As usual, Ross Douthat offers the readers of the New York Times little help in thinking this through. In last Sunday's column, "Defining Religious Liberty Down," Douthat takes the position that because the free exercise of religion involves more than freedom of worship, religious objectors to the HHS contraception mandate or Chick-Fil-A's opposition to gay marriage should be accommodated, not condemned. But, says he, the "Western leadership class" (i.e. Times readers) doesn't really respect religious liberty and ought to stop paying lip service to it.
Douthat does concede that religious liberty doesn't entitle cannibalistic sects to eat their neighbors. But what about a tougher issue, like the religious liberty to racially discriminate. Does Douthat think that Bob Jones University v. United States, wherein the Supreme Court said it was OK for the IRS to remove Bob Jones' tax exemption for racially discriminating, was wrongly decided?
It is not easy to decide how to respect liberty in the face of changing social norms--norms that sometimes even Douthat himself might agree had changed for the good. If society collectively decides to guarantee the rights of gay couples, can it in good conscience underwrite religious adoption agencies that discriminate against them? How do we balance society's decision that women should have a right to free contraceptive services against a church's principled opposition to contraception?
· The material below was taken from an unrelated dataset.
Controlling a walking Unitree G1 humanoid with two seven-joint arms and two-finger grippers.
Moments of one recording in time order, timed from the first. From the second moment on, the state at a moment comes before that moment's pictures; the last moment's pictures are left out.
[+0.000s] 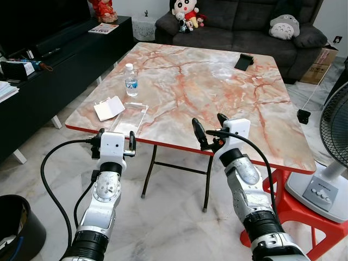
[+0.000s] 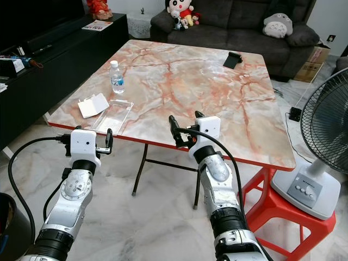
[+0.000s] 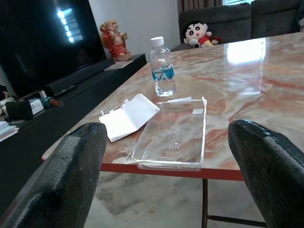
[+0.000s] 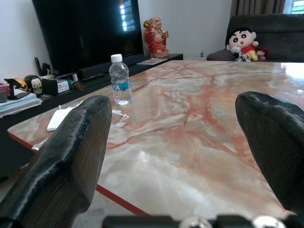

What can be said without fear of contradiction--but which conservatives like Douthat almost never say--is that the member of the Western leadership class who did the most to tilt the legal balance away from religious liberty in America is Justice Antonin Scalia. In Employment Division v. Smith, he persuaded four other justices that the claim of a constitutional right to free exercise was null and void in the face of any neutral law of general applicability. Until then, the court was prepared to require a "compelling state interest" to overturn free exercise claims. In U.S. jurisprudence, it was Antonin Scalia who defined religious liberty down.